Task objective:
Could you write out every entry exactly as it stands?

Stored data entries
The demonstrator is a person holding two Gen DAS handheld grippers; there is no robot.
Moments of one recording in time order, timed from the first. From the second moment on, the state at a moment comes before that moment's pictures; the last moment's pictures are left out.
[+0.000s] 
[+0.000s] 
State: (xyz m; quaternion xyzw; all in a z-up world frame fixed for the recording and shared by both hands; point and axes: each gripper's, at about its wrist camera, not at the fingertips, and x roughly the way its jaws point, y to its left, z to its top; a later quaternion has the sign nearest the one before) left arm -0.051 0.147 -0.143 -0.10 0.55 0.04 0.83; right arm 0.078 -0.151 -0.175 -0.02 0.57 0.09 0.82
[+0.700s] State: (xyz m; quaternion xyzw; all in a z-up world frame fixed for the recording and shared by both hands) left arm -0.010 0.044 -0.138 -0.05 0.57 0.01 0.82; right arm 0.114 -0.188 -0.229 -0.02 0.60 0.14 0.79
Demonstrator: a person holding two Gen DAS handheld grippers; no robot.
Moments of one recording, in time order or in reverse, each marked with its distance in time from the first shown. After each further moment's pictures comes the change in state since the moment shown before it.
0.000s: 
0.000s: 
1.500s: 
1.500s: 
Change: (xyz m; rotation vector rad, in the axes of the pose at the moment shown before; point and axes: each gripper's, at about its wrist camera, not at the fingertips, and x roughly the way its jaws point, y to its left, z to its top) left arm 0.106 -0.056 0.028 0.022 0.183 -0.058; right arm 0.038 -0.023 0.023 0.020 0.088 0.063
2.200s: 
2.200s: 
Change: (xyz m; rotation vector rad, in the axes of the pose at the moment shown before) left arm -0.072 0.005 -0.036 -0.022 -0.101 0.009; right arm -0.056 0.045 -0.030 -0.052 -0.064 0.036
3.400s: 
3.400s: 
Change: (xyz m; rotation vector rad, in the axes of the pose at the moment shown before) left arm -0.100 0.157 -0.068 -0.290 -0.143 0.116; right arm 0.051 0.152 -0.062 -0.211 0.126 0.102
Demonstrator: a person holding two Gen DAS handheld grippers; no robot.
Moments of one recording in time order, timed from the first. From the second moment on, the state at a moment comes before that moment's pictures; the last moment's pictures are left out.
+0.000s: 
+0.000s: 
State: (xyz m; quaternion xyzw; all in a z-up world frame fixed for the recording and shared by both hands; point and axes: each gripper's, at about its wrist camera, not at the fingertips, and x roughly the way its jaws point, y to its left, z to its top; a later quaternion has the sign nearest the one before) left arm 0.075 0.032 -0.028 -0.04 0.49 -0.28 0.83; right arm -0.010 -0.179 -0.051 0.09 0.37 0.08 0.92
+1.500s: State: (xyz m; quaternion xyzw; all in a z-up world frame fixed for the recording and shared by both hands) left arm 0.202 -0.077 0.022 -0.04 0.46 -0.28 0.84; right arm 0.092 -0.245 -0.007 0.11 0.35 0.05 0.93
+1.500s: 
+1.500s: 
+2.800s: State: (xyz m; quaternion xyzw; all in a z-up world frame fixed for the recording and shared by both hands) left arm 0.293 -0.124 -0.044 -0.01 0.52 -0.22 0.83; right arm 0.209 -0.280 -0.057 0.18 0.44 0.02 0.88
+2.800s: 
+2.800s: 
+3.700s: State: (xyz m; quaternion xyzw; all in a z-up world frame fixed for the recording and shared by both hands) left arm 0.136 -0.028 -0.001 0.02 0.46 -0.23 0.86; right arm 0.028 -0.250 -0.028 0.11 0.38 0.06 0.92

Result below:
The demonstrator is a person holding two Gen DAS handheld grippers; there is no robot.
Moments of one recording in time order, timed from the first. From the second moment on, the state at a moment comes before that moment's pictures; the last moment's pictures are left out.
[+0.000s] 
[+0.000s] 
State: (xyz m; quaternion xyzw; all in a z-up world frame fixed for the recording and shared by both hands; point and axes: each gripper's, at about its wrist camera, not at the fingertips, and x roughly the way its jaws point, y to its left, z to its top; a later quaternion has the sign nearest the one before) left arm -0.051 0.147 -0.143 -0.10 0.55 0.04 0.83; right arm 0.078 -0.151 -0.175 -0.02 0.57 0.09 0.82
[+0.700s] State: (xyz m; quaternion xyzw; all in a z-up world frame fixed for the recording and shared by both hands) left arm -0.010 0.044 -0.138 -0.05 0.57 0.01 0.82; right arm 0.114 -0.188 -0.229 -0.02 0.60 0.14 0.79
Demonstrator: a person holding two Gen DAS handheld grippers; no robot.
Moments of one recording, in time order or in reverse, each marked with its distance in time from the first shown. After each further moment's pictures comes the change in state since the moment shown before it.
0.000s: 
0.000s: 
1.500s: 
1.500s: 
Change: (xyz m; rotation vector rad, in the axes of the pose at the moment shown before; point and axes: each gripper's, at about its wrist camera, not at the fingertips, and x roughly the way its jaws point, y to its left, z to its top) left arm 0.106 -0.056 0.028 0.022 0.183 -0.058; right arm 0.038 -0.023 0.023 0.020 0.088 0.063
2.200s: 
2.200s: 
Change: (xyz m; rotation vector rad, in the axes of the pose at the moment shown before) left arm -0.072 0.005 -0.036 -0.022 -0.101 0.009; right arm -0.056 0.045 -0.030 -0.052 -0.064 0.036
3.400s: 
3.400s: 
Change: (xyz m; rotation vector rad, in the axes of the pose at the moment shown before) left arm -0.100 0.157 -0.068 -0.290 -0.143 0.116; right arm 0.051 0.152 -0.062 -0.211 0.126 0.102
Demonstrator: a person holding two Gen DAS handheld grippers; no robot.
Moments of one recording in time order, timed from the first. From the second moment on, the state at a moment comes before that moment's pictures; the last moment's pictures are left out.
+0.000s: 
+0.000s: 
State: (xyz m; quaternion xyzw; all in a z-up world frame fixed for the recording and shared by both hands; point and axes: each gripper's, at about its wrist camera, not at the fingertips, and x roughly the way its jaws point, y to its left, z to its top; a later quaternion has the sign nearest the one before) left arm 0.075 0.032 -0.028 -0.04 0.49 -0.28 0.83; right arm -0.010 -0.179 -0.051 0.09 0.37 0.08 0.92
+1.500s: State: (xyz m; quaternion xyzw; all in a z-up world frame fixed for the recording and shared by both hands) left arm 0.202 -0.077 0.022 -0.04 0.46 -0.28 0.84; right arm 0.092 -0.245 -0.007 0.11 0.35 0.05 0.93
+1.500s: 
+1.500s: 
+2.800s: State: (xyz m; quaternion xyzw; all in a z-up world frame fixed for the recording and shared by both hands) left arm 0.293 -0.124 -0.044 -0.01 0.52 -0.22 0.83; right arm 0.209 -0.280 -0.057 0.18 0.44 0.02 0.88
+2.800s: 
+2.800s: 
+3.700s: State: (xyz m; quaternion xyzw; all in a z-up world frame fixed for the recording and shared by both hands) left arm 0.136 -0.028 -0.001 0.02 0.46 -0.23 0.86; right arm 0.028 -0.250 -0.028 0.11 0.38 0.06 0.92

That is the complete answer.